Do you know how to handle incoming telephone calls so that they do no waste your valuable time? It is a fact that Inbound telephone calls can consume a great deal of time and eat into your productivity level by taking you away from tasks that are more profitable. There are ways of cutting down the time you lose speaking on the phone, without being curt or rude to the person calling you.

1. Have your calls answered and possibly screened by a live professional receptionist.

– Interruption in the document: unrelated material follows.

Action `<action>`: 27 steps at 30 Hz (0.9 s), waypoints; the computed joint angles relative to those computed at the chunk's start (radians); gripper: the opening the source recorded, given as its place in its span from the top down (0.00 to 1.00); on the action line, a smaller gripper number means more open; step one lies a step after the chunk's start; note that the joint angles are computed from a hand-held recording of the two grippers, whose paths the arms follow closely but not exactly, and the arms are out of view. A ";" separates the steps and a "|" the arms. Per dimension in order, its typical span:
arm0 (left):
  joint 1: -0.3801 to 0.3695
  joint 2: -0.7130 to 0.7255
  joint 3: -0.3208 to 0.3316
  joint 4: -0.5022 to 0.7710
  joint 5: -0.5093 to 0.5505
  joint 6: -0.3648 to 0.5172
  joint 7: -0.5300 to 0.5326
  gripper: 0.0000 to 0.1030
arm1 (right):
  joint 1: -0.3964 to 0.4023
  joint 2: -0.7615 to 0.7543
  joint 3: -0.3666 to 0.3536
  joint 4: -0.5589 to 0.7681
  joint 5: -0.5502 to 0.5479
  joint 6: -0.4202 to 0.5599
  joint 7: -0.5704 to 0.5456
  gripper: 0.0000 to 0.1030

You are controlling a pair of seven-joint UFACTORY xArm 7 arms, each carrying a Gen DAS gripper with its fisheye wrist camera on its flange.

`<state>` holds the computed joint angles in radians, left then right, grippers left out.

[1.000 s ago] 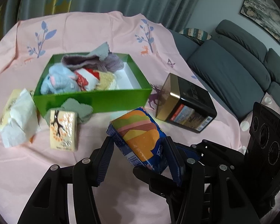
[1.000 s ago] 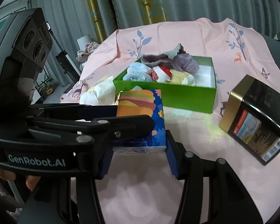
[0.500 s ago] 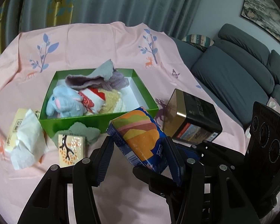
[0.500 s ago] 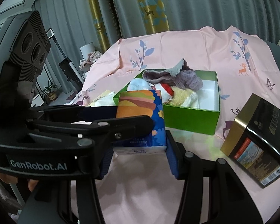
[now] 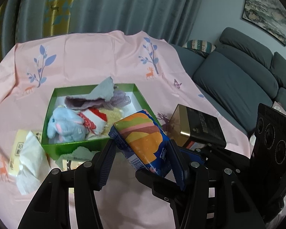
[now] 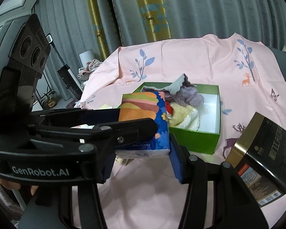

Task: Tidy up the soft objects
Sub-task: 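Lift the tissue pack with both tools and carry it over the green box, then lower the tissue pack into the green box and open both tools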

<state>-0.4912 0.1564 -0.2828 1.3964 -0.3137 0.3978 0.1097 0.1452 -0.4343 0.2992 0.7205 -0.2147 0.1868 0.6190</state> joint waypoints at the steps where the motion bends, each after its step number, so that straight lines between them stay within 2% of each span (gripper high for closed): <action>1: 0.001 0.003 0.001 0.007 0.001 0.003 0.002 0.46 | 0.000 0.007 -0.002 0.007 0.000 -0.001 -0.002 0.51; 5: 0.010 0.028 0.002 0.057 -0.008 0.036 0.014 0.46 | 0.005 0.035 -0.018 0.040 -0.001 -0.001 -0.024 0.51; 8: -0.001 0.059 0.017 0.116 0.044 0.061 -0.019 0.46 | 0.023 0.068 -0.052 0.069 0.017 -0.020 -0.059 0.51; 13: 0.004 0.154 0.023 0.268 0.074 0.137 -0.049 0.46 | 0.049 0.131 -0.101 0.131 0.060 -0.021 -0.126 0.51; 17: 0.002 0.244 0.032 0.395 0.085 0.208 -0.070 0.46 | 0.137 0.199 -0.200 0.180 0.201 -0.028 -0.257 0.51; 20: -0.007 0.316 0.042 0.494 0.105 0.260 -0.097 0.46 | 0.168 0.254 -0.238 0.218 0.306 -0.028 -0.347 0.51; 24: -0.001 0.437 0.041 0.660 0.086 0.372 -0.109 0.46 | 0.144 0.320 -0.229 0.269 0.360 -0.009 -0.399 0.51; 27: -0.014 0.508 0.056 0.755 0.095 0.420 -0.134 0.46 | 0.119 0.368 -0.215 0.305 0.363 0.006 -0.411 0.51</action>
<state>-0.5050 0.6639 -0.2267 2.1512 -0.2191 0.8178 -0.0244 0.2642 -0.0658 0.0842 1.0260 0.1486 0.1929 0.2078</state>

Let her or him route the calls to the right person, department or extension. For some calls, such as those from salespeople looking to sell your business a product or service, those calls can be sent to a voice-mail extension to be reviewed later. You can even have an extension with outgoing messages for general questions such as hours of operations and locations. Even if your business is a home-based business, consider using a virtual office service that answers and re-directs your business calls. Having a professional live receptionist answer your business calls not only sets a professional tone for the caller, it also gives you options of what calls you want to have transferred to your home or cellphone number. A good receptionist is also a good call screener who knows when a caller asks for a person by their title or job function and not their name. This is most likely a sales call that can be transferred straight to voicemail and not be a waste of your time.

2. Prioritize the call as you speak.

When a call does get transferred to you, you need to decide if the call can be quickly dealt with, or requires you to look into it and get back to the caller at your convenience. Trying to deal with complex, time-consuming calls on the fly may not be good for business or the management of your time. Offer to take the callers’ information and ask when it might be good to get back to them with the answers they are looking for.

3. Keep the call on track and on task.

We have all had those calls where the caller tries to get friendlier, or starts to stray into a social conversation rather than the business at hand. Your job is to keep it on track and not allow the call to become a time-waster or a distraction. Do not be afraid to paraphrase the original question to steer the caller back to reason for the call in the first place – so that you can keep it professional and get it dealt with quickly.

4. Develop methods of closing a call.

Even after a resolution or desired outcome of a call has been reached, some callers may go into a loop and want to repeat the facts and/or the reasons behind the call. You need to summarize what was agreed upon and the follow up (if any) that is needed, and not let the conversation get repeated.

5. Keep notes on what was discussed and what conclusions were settled on.

The next time you speak to that caller, you do not want to waste time hearing their entire story once again. You want to take control of the subsequent call and keep it as brief as possible. This means you stating the facts behind the original call and taking control of any subsequent time on the phone.

6. Can you email that information to me or fax that document?

Sometime the reasons for a phone call can be better understood when it is put in writing, or you are presented with documents that will give you a better understanding of the call. Offering the caller an email or fax option can be a real time saver, even if the discussion still needs a follow-up phone call. This option allows you to review the email or faxed documents, and have your answers available in a reply email or a quick follow-up telephone call, thus saving you a lot of time.

The purpose of having a phone for your business is to have a communications tool to help your business; not a device that takes up time that you could have spent more productively. Learn to master inbound calls and you will notice that your productivity will increase, rather than becoming a ‘slave’ to answering your phone.